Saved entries
-=-=-=-=-

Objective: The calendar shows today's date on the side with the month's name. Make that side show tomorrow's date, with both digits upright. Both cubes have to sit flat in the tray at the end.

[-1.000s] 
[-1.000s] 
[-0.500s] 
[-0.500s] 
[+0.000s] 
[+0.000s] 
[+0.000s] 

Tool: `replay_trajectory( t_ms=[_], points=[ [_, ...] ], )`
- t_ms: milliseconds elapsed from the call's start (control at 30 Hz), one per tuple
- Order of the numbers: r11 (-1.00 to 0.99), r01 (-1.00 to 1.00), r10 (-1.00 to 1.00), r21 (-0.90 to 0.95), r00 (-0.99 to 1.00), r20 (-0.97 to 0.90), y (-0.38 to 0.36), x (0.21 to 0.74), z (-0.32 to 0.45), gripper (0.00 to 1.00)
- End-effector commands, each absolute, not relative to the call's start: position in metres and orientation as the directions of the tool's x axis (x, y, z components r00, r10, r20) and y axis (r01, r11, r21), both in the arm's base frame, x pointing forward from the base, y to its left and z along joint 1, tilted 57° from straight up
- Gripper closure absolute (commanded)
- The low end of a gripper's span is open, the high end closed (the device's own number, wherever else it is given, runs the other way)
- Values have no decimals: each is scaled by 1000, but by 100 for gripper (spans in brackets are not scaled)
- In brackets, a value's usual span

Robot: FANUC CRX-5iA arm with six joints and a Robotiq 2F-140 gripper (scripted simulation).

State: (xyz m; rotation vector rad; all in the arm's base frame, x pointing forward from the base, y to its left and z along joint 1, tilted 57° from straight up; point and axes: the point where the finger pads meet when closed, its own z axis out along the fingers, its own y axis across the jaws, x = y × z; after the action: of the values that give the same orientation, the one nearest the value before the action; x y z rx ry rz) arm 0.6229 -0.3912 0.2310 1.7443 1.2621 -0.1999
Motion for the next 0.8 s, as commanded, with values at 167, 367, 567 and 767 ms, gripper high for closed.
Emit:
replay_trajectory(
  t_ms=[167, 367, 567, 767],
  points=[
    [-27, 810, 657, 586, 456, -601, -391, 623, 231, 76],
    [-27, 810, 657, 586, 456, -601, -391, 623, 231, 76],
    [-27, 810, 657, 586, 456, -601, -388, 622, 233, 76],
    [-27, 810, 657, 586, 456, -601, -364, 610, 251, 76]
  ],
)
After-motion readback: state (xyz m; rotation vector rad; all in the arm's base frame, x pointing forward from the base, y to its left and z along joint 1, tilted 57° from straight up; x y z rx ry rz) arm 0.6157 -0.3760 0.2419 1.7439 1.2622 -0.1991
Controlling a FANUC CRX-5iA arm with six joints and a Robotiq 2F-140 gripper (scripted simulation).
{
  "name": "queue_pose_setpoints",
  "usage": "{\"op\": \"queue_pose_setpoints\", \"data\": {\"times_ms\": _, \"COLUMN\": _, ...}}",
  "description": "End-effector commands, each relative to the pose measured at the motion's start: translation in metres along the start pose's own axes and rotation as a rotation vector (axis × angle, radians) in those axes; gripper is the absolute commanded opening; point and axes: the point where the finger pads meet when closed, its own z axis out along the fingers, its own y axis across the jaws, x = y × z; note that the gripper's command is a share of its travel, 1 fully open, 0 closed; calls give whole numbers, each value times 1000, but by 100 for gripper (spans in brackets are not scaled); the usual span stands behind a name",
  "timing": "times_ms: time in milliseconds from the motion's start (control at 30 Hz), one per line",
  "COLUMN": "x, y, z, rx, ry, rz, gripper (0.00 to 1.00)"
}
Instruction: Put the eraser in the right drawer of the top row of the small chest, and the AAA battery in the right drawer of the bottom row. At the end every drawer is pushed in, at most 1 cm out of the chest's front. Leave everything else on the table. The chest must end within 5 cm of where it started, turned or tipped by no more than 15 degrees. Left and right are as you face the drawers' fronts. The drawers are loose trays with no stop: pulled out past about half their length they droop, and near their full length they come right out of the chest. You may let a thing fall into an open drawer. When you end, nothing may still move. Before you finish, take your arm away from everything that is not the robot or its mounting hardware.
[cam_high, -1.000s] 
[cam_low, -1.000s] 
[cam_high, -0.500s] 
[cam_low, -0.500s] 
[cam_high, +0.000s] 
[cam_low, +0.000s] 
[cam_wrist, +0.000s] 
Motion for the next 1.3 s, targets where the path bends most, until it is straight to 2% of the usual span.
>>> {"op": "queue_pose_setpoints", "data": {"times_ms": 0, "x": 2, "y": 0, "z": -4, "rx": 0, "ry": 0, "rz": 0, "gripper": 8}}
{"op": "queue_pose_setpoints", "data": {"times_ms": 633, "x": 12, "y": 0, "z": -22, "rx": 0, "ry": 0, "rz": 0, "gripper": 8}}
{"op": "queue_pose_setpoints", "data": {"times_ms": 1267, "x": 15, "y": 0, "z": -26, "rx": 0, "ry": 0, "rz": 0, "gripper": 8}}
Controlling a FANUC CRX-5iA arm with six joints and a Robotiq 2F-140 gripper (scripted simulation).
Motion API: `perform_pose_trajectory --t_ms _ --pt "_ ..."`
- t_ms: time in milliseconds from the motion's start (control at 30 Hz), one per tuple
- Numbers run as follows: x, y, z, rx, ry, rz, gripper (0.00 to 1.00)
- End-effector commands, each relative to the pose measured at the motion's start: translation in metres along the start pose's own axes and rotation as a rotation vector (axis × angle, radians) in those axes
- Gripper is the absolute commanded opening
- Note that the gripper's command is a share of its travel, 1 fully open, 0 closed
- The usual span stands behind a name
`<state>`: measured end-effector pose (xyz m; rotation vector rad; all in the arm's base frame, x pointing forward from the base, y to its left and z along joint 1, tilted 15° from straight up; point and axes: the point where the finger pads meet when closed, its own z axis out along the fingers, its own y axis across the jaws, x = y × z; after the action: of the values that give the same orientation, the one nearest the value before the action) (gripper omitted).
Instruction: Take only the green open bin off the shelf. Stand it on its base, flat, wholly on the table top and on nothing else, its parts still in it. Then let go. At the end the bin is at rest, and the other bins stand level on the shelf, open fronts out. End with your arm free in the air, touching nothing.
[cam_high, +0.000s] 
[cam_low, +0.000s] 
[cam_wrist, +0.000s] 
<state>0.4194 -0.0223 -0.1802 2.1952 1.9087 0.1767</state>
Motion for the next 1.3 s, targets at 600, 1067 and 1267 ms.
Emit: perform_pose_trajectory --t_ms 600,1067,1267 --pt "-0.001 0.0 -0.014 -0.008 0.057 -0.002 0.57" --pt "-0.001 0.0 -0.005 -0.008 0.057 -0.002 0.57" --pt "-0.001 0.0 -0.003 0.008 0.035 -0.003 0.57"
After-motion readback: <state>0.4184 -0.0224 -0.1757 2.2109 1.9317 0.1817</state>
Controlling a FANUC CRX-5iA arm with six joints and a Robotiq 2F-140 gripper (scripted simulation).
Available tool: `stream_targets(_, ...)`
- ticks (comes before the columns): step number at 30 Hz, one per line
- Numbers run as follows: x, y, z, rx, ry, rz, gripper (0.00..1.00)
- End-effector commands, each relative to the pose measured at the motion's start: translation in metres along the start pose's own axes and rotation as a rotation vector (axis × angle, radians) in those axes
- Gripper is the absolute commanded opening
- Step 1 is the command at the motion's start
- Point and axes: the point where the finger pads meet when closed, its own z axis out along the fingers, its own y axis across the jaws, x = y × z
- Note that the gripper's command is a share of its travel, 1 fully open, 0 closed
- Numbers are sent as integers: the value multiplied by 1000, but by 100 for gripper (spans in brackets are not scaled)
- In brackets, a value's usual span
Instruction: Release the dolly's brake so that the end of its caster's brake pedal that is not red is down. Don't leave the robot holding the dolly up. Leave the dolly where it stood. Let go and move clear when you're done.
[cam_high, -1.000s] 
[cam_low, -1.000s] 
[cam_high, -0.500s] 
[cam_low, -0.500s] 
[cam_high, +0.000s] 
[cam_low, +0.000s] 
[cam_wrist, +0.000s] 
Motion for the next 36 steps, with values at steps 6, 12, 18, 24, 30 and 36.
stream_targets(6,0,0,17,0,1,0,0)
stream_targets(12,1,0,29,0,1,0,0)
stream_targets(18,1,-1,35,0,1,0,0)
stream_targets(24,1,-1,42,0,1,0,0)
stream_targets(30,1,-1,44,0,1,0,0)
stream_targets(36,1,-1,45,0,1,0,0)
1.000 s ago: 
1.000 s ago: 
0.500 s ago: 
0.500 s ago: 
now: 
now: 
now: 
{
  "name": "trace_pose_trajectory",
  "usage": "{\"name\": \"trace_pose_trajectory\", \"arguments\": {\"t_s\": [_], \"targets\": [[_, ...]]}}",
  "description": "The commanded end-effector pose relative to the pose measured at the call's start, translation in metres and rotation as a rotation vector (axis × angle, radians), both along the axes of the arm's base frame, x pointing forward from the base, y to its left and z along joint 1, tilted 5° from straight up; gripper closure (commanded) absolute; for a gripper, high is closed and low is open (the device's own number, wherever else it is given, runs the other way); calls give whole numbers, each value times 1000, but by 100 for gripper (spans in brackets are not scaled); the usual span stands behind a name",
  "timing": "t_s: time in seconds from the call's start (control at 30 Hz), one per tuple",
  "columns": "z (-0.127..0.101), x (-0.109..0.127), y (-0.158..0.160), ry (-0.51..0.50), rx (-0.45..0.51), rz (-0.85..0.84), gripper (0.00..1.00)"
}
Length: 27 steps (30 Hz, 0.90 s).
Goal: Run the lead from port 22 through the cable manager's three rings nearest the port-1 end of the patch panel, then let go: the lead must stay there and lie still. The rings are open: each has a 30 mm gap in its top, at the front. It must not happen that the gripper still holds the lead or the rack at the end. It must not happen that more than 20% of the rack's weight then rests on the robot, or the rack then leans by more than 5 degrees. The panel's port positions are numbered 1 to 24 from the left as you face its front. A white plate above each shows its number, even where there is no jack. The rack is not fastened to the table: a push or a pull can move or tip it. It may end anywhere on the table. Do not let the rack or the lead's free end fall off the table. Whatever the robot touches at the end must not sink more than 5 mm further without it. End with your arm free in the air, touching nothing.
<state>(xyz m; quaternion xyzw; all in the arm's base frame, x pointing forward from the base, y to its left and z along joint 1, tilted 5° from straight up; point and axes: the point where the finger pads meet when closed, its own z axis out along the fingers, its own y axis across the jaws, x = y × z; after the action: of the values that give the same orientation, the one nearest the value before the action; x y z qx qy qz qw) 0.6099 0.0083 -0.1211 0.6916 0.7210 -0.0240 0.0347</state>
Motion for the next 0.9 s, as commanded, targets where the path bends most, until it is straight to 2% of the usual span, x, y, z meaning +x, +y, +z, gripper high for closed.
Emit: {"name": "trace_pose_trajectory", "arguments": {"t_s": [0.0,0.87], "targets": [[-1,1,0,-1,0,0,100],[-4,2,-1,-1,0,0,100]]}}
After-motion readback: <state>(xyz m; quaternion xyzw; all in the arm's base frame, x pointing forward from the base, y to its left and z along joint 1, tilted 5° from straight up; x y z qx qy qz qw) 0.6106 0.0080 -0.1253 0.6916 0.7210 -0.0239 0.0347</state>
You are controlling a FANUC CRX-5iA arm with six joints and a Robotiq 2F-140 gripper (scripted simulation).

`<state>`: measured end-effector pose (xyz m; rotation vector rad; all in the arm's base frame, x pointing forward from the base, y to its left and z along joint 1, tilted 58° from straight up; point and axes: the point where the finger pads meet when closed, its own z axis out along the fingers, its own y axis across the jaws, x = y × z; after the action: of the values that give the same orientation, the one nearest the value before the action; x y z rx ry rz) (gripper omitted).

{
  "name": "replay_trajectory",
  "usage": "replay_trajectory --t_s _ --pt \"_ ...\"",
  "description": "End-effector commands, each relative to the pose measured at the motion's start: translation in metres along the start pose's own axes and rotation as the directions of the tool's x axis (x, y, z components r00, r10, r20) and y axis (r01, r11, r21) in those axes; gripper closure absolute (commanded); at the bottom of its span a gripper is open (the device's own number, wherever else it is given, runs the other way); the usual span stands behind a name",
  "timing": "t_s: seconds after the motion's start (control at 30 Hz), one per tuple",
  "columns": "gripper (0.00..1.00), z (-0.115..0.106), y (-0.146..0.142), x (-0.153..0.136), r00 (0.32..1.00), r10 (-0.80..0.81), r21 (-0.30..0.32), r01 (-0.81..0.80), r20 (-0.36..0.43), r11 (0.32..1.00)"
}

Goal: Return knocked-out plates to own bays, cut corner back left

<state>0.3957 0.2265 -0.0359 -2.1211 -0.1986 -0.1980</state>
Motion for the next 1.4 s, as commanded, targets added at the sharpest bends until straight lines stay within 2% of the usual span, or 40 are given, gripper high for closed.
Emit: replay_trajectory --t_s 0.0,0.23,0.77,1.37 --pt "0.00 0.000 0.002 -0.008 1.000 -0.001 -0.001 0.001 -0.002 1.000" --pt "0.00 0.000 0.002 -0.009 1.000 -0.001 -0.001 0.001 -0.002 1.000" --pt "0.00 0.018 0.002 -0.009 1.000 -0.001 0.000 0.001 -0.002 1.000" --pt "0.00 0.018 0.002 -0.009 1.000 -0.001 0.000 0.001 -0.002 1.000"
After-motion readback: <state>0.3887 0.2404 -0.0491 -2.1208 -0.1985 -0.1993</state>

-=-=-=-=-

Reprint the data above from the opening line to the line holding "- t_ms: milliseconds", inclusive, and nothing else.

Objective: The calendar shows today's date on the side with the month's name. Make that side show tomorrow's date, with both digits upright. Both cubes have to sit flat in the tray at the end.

[-1.000s] 
[-1.000s] 
[-0.500s] 
[-0.500s] 
[+0.000s] 
[+0.000s] 
[+0.000s] 

Tool: `replay_trajectory( t_ms=[_], points=[ [_, ...] ], )`
- t_ms: milliseconds elapsed from the call's start (control at 30 Hz), one per tuple

Nothing else is required for this exercise.